(Beginning of Record excerpts)

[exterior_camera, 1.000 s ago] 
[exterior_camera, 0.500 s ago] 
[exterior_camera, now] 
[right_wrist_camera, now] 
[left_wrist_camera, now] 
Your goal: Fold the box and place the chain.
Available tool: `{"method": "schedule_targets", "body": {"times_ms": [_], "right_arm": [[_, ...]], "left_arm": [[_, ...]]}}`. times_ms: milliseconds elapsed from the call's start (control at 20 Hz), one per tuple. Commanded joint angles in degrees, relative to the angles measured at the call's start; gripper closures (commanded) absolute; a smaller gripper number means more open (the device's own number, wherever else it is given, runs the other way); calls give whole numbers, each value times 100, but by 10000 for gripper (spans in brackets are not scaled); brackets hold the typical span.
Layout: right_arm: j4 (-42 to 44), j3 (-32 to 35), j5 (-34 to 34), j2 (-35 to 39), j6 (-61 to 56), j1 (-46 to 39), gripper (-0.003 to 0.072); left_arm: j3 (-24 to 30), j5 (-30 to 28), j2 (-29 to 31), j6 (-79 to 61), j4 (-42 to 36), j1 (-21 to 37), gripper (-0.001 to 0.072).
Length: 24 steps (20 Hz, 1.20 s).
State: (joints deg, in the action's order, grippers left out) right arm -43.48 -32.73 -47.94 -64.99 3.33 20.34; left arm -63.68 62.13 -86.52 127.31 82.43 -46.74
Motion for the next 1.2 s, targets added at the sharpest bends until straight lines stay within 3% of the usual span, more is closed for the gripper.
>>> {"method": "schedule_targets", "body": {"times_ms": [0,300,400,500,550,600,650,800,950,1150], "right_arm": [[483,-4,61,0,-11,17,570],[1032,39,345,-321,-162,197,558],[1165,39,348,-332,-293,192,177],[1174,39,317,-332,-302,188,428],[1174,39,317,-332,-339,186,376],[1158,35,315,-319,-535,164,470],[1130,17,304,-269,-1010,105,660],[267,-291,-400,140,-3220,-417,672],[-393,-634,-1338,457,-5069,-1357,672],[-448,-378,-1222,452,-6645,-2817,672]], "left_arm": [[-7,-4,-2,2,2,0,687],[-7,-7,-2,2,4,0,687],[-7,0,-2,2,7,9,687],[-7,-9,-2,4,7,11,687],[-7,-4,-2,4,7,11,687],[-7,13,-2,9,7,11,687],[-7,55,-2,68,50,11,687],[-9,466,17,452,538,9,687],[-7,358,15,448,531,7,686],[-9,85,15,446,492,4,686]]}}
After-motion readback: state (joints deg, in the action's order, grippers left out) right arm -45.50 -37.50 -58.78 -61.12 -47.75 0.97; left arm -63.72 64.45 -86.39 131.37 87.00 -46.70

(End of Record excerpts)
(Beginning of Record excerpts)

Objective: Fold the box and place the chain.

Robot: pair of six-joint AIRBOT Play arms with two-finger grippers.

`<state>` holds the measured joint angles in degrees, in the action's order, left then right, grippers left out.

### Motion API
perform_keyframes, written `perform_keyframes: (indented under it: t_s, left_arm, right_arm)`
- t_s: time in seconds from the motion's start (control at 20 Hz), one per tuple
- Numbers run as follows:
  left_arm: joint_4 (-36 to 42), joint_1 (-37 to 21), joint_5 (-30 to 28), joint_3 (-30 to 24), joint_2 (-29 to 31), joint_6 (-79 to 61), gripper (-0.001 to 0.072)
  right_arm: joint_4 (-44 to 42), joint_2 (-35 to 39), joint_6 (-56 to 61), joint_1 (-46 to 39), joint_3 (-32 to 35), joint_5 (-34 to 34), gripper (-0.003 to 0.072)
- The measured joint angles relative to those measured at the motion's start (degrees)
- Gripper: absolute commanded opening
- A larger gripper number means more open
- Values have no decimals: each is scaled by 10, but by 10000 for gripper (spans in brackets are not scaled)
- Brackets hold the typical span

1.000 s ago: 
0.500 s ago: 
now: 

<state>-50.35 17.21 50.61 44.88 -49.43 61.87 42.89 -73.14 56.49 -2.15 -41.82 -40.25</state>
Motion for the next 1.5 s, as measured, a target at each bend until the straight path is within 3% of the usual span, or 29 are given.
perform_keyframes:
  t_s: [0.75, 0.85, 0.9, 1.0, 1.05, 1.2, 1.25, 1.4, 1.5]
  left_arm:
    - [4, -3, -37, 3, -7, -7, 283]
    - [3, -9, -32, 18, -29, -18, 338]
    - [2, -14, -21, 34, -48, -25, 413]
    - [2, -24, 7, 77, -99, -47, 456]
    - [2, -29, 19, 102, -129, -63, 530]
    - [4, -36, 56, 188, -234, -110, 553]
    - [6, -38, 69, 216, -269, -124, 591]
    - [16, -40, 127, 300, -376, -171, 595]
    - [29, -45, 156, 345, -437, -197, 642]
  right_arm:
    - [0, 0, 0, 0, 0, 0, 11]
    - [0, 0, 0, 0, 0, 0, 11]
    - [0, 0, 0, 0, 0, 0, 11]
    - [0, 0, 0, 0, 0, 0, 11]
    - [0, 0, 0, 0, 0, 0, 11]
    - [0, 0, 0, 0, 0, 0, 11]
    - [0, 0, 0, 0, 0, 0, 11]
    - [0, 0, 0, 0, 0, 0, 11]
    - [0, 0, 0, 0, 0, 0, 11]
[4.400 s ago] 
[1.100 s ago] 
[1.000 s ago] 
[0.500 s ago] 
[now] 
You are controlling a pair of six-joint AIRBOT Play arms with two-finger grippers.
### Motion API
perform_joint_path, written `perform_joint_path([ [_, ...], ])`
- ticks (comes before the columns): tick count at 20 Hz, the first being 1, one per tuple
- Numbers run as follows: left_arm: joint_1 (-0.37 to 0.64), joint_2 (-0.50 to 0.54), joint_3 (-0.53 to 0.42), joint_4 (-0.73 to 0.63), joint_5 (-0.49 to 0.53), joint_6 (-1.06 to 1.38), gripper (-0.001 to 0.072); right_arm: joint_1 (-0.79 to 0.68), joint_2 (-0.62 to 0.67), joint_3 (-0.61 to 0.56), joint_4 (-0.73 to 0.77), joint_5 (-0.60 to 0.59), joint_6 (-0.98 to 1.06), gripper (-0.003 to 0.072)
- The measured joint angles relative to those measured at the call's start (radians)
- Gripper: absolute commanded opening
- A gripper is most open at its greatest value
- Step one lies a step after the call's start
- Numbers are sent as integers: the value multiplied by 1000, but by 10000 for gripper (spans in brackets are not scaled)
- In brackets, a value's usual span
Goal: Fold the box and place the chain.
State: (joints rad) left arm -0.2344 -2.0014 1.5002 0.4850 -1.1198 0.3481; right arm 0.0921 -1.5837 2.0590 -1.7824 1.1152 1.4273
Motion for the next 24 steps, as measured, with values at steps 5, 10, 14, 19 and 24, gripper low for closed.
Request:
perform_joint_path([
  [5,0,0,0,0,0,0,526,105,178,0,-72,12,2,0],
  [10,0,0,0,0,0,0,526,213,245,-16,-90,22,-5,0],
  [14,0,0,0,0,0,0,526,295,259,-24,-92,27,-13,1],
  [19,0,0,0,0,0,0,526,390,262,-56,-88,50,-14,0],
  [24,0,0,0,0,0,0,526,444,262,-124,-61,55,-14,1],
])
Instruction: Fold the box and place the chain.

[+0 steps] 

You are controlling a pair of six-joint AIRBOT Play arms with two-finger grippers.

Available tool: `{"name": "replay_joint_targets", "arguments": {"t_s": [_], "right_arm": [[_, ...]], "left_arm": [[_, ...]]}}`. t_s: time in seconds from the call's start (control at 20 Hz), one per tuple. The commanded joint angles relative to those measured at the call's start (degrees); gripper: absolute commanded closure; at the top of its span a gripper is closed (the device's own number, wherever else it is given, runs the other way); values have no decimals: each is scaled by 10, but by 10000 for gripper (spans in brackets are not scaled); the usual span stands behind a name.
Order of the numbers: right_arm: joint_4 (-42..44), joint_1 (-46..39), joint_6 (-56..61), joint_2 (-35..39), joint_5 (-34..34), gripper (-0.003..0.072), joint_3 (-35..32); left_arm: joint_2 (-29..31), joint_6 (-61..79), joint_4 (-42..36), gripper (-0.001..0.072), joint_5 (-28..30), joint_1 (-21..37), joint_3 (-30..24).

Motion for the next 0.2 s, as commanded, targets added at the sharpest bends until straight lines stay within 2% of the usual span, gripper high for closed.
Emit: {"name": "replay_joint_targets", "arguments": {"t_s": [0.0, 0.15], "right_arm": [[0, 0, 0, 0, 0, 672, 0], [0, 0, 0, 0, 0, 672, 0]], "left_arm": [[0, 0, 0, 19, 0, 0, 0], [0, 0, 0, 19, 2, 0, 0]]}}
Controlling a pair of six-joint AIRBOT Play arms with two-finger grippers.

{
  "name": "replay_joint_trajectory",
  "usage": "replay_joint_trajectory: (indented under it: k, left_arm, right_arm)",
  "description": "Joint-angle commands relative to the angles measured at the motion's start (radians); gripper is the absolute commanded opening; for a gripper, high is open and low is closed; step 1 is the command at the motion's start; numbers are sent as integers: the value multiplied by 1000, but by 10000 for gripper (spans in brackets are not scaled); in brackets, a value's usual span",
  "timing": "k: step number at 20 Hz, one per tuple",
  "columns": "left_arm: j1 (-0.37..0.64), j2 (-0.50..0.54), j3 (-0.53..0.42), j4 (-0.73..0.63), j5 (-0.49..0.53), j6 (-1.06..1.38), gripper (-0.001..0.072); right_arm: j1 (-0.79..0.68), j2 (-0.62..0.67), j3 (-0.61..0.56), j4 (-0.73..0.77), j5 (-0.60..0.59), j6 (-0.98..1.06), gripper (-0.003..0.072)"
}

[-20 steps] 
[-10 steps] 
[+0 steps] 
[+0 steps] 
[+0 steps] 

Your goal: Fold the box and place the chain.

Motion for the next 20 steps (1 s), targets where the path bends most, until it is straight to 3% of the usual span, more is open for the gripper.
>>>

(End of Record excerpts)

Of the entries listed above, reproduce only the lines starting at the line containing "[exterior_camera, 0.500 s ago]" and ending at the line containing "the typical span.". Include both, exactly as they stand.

**Task result:**
[exterior_camera, 0.500 s ago] 
[exterior_camera, now] 
[right_wrist_camera, now] 
[left_wrist_camera, now] 
Your goal: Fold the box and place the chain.
Available tool: `{"method": "schedule_targets", "body": {"times_ms": [_], "right_arm": [[_, ...]], "left_arm": [[_, ...]]}}`. times_ms: milliseconds elapsed from the call's start (control at 20 Hz), one per tuple. Commanded joint angles in degrees, relative to the angles measured at the call's start; gripper closures (commanded) absolute; a smaller gripper number means more open (the device's own number, wherever else it is given, runs the other way); calls give whole numbers, each value times 100, but by 10000 for gripper (spans in brackets are not scaled); brackets hold the typical span.

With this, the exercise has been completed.